Saturday, May 31, 2008

The Rosy Image in the Retrospectoscope

I saw two experts on TV yesterday talking about their experiences in Iraq. Paul Bremmer appears still proud of the accomplishments of his staff when he directed the Coalition Transition Authority. He made me realize that some of those staff members indeed deserve the greatest admiration. The effort to replace the prewar currency with new dinardenominated currency, for example, was an enormous undertaking and its completion in a few months speaks well of some of the logistics workers. Thousands of small reconstruction projects were completed successfully, and the people responsible for them too deserve our respect. We are mistaken to believe "that all good things go together"; it is equally fallacious to assume that "all bad things go together". We may conclude that Bremmer's program as a whole was unsuccessful, while also crediting many of its components with success.

Col. H. R. McMaster, one of General Petraeus' brilliant colonels, gave a remarkably clear retrospective view of the evolution of the conflict in Iraq. He made some points with which I agree very clearly. He said that the right tactics at one time may well not be right at a later date, since circumstances change and the opposition changes tactics in response to our successes. He said that it is impossible to predict the course of the war in detail in advance with any accuracy (noting that one never fully understands the enemy at the beginning of a war, and I would suggest that one may equally not understand your own side).

In listening to McMaster, I was reminded that the human mind imputes a rationale on past experience that is convincing but that is not necessarily correct. If you put people to the task of predicting a sequence which (unknown to them) is being produced by a random number generator, they will impute a chain of purposeful reasoning to rationalize the past sequence. Of course the opponents in Iraq have motives, but they may not be the motives that we impute to them subsequently. The post hoc interpretation of history is unscientific in that it can not be effectively tested and falsified. Only further experience, information and/or analysis can prove an interpretation of the past to be incorrect. Col. McMaster is obviously brilliant and articulate, which makes it all the easier to believe his analysis, but that analysis may of course still be incorrect.

Paul Bremmer too is a brilliant and articulate man. I think he is honest in his belief in the successes of his efforts in Iraq, and I also think that many of his decisions had very unfortunate results. He too is seeking to put a rational explanation of the past experience in Iraq, and his analysis must be affected by biases, of the kinds he shares with all people. He went to Iraq with a strong ideological position which had made him successful in his earlier career, and committed more of his personal capital to Iraq than any but a very small number of Americans. How could he not interpret his experience in terms of that ideology and commitment?

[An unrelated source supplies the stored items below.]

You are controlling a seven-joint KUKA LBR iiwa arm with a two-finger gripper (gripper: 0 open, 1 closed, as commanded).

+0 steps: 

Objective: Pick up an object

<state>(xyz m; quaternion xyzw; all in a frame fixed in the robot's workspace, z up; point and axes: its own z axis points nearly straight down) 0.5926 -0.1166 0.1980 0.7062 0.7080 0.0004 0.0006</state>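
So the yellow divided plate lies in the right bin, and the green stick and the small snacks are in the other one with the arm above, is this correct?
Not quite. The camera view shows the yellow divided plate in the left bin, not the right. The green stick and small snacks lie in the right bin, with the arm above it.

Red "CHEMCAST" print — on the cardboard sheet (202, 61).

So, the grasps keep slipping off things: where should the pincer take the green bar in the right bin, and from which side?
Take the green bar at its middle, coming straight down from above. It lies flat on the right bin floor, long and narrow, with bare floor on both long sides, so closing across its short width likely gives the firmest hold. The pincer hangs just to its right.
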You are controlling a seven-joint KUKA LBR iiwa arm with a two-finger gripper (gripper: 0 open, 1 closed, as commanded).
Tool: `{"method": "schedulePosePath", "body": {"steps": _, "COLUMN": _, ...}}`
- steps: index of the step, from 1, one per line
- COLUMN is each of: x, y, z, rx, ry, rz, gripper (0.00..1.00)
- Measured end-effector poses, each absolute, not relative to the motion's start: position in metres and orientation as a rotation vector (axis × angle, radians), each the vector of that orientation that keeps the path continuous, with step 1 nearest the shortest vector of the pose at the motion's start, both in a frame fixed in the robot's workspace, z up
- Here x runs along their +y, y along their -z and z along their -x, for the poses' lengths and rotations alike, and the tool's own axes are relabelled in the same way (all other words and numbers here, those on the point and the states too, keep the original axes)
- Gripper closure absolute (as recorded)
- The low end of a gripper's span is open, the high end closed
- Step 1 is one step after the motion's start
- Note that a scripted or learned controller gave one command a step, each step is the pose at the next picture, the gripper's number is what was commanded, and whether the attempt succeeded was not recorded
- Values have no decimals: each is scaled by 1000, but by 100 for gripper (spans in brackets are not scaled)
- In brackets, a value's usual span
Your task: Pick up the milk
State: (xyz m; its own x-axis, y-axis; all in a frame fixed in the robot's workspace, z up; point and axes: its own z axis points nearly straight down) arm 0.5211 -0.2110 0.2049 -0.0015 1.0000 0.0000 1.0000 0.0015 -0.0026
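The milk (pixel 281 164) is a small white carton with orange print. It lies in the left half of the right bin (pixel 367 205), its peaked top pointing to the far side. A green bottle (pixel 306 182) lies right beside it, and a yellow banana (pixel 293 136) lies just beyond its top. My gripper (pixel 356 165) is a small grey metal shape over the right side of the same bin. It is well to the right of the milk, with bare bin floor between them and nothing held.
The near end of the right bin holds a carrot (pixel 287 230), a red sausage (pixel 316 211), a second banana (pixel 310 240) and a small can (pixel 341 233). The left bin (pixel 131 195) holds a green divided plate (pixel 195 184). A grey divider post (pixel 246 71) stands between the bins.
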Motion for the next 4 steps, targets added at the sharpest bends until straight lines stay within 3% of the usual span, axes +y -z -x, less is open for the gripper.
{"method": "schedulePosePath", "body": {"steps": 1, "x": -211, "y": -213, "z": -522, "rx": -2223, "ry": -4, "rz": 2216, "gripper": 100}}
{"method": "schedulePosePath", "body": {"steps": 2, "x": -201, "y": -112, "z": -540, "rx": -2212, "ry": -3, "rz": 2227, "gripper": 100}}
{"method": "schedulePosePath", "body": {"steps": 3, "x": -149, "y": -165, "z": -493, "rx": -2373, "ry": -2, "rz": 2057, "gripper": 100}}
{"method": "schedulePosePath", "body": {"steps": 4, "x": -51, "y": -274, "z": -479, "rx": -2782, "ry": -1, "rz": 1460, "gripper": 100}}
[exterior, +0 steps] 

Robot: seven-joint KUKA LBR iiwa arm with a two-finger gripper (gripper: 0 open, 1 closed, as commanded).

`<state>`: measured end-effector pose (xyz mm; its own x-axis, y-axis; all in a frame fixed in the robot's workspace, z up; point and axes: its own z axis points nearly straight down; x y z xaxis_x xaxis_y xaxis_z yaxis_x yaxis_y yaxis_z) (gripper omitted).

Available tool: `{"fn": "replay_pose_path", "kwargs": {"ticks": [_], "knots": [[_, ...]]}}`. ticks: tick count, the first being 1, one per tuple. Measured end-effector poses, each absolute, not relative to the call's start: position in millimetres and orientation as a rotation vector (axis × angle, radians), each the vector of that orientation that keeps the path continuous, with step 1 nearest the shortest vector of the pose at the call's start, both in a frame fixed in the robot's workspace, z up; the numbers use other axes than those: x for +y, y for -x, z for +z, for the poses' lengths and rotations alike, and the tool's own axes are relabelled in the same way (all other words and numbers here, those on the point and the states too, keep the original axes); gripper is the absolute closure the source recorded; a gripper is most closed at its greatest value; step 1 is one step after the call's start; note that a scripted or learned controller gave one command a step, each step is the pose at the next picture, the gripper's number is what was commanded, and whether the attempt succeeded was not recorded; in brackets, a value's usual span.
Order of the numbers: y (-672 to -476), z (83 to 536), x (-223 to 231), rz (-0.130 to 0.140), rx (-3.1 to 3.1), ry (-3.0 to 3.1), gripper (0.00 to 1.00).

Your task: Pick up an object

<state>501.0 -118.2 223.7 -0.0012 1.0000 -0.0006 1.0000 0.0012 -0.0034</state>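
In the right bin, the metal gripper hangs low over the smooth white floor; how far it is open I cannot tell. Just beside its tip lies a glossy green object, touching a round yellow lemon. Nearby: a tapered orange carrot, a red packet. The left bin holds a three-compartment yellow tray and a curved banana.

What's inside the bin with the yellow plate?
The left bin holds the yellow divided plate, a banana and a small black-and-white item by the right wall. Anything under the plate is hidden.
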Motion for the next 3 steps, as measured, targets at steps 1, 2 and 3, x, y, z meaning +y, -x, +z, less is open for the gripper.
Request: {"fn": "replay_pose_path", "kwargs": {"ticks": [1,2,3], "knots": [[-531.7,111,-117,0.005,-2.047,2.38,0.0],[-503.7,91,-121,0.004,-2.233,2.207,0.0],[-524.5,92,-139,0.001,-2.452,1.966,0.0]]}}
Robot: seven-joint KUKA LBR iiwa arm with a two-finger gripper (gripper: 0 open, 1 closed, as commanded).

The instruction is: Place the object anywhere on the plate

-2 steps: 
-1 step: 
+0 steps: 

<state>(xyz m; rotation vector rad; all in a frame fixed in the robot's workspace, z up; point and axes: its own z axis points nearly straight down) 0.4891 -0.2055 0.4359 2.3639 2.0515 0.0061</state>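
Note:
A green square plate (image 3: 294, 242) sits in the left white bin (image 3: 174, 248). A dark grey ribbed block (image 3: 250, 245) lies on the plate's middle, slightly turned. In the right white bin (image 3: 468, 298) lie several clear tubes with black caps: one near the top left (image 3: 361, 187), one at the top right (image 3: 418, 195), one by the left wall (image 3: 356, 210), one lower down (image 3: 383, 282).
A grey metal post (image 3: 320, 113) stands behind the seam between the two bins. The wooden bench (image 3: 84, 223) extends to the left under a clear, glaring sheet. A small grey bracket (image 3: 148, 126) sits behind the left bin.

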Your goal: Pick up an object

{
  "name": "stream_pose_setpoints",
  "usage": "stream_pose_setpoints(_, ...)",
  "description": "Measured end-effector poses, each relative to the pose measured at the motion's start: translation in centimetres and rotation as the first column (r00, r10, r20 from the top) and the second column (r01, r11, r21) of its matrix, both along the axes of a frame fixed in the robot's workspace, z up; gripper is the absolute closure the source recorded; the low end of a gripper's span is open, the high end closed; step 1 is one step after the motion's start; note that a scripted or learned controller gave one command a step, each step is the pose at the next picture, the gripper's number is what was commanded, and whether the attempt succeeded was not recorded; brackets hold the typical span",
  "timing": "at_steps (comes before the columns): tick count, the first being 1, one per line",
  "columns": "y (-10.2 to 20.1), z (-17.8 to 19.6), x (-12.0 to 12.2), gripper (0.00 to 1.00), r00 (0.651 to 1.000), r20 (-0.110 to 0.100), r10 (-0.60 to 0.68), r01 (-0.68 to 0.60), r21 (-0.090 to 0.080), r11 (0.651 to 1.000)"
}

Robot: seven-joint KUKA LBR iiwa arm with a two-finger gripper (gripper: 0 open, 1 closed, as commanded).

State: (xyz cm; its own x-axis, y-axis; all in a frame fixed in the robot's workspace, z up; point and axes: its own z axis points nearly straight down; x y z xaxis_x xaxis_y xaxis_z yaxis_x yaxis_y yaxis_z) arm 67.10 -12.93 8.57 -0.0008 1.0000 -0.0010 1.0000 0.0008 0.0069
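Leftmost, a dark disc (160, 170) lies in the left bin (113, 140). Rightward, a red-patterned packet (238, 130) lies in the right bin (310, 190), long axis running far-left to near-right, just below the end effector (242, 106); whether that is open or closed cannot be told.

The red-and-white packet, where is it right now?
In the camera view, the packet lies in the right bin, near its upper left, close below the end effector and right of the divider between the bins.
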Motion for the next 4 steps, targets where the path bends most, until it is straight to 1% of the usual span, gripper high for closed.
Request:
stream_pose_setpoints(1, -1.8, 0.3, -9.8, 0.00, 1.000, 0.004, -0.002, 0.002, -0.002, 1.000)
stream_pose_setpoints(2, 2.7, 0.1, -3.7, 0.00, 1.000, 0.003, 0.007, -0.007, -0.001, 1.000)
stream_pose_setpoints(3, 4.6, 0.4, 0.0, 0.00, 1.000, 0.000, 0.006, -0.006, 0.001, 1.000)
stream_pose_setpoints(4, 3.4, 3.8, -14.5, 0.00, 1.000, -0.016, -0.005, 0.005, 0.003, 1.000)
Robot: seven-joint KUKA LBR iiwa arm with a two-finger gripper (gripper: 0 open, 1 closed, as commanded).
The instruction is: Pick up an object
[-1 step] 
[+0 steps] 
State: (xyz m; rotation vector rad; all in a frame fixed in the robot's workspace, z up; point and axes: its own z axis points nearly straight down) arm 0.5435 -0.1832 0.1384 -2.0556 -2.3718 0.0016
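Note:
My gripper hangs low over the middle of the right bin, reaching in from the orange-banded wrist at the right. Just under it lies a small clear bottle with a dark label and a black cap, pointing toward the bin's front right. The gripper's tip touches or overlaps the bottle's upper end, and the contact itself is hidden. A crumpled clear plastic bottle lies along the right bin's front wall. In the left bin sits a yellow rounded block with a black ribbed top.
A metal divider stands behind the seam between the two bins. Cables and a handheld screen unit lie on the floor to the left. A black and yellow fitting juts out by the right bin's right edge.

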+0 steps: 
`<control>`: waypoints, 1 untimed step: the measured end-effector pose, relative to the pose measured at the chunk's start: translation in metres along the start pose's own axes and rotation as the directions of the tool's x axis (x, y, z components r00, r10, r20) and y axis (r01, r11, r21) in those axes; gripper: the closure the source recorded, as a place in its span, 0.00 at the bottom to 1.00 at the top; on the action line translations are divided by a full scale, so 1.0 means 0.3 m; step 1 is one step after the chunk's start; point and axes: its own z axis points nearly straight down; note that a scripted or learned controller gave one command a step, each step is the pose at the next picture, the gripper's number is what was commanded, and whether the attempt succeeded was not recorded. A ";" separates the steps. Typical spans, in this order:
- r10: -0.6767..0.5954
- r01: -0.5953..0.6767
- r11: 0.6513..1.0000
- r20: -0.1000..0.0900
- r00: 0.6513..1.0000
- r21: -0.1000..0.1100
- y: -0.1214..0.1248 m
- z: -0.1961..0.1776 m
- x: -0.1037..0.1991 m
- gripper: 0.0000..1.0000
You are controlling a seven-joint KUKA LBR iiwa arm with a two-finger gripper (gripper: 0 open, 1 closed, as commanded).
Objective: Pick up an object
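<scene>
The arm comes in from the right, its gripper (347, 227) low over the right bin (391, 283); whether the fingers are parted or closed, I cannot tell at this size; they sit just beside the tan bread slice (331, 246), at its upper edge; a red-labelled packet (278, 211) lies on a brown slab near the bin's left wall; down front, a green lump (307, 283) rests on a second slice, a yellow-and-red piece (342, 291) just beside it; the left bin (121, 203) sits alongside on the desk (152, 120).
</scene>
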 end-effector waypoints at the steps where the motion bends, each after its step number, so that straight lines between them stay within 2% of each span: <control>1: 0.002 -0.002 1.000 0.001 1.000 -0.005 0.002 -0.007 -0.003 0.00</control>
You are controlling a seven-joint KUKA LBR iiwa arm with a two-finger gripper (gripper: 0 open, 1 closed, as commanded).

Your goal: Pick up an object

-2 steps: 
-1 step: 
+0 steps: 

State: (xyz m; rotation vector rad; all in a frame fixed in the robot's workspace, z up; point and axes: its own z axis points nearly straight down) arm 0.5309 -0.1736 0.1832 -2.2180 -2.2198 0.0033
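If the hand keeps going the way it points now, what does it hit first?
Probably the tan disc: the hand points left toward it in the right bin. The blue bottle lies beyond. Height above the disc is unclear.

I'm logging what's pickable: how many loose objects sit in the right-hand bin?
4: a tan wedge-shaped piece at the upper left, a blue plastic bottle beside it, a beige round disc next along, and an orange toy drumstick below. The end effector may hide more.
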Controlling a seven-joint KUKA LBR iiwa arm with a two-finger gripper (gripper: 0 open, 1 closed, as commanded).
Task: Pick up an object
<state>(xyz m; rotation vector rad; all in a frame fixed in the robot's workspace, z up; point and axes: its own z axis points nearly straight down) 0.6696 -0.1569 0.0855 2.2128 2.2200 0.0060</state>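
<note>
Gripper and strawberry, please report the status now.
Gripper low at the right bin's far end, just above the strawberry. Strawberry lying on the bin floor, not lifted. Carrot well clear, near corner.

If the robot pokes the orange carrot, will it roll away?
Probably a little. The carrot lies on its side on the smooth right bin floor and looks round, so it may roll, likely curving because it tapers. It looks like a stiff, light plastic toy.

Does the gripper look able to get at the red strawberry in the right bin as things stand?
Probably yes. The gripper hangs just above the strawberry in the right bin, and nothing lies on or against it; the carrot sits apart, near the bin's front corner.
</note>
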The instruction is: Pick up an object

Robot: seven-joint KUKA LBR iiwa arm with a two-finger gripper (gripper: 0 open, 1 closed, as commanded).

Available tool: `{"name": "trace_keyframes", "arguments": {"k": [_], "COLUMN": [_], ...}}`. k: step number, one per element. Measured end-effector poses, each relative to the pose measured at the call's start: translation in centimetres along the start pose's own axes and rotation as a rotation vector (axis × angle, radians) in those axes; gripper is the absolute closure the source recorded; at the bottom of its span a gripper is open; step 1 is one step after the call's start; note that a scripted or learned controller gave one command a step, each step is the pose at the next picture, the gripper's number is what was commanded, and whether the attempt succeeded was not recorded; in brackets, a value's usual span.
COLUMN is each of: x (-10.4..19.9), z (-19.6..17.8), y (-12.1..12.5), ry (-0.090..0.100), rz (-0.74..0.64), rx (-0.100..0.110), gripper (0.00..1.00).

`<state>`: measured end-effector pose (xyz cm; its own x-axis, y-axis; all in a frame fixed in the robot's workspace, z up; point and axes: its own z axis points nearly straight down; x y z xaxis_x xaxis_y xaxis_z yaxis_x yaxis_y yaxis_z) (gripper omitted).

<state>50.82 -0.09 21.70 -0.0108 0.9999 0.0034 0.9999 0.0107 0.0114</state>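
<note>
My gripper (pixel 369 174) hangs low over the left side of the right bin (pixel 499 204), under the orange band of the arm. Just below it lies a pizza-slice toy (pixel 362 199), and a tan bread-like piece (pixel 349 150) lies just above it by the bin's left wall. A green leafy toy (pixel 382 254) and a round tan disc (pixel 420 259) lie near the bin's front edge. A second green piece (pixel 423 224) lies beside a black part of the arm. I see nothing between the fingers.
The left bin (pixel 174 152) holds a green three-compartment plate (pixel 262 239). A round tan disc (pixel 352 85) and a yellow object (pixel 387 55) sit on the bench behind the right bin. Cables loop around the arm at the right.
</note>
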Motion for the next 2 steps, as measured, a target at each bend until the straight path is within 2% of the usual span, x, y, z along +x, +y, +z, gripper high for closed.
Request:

We have little choice but to try to understand the past and project its meaning as we plan for the future. To do justice to Col. McMaster, I think he understands that projection of past trends is always subject to new departures from those trends, and that while one tries one's best to understand the situation, one must always acknowledge that one's understanding may be inadequate and try to be prepared for the unexpected.

Of course, in criticism of the reconstruction of the past by others in light of our own reconstruction of the past, we must realize that we too are subject to the same kinds of biases and uncertainties in our own reconstruction, and indeed Bremmer and McMaster are men to be credited with insight and experience who have spent a huge amount of time thinking about Iraq.

There is a reason that the scientific method depends on falsifiable hypotheses, the collection of experimental evidence to test hypotheses, replication of results, peer review of the experimental process and of the analysis of results, and considerable effort to assure that the interpretation of the data does not extend too far into the hypothetical. Scientists are fortunate that they do not do their experiments with an opponent seeking to lead them astray and to assure that the results of future experiments do not replicate those of past experiments.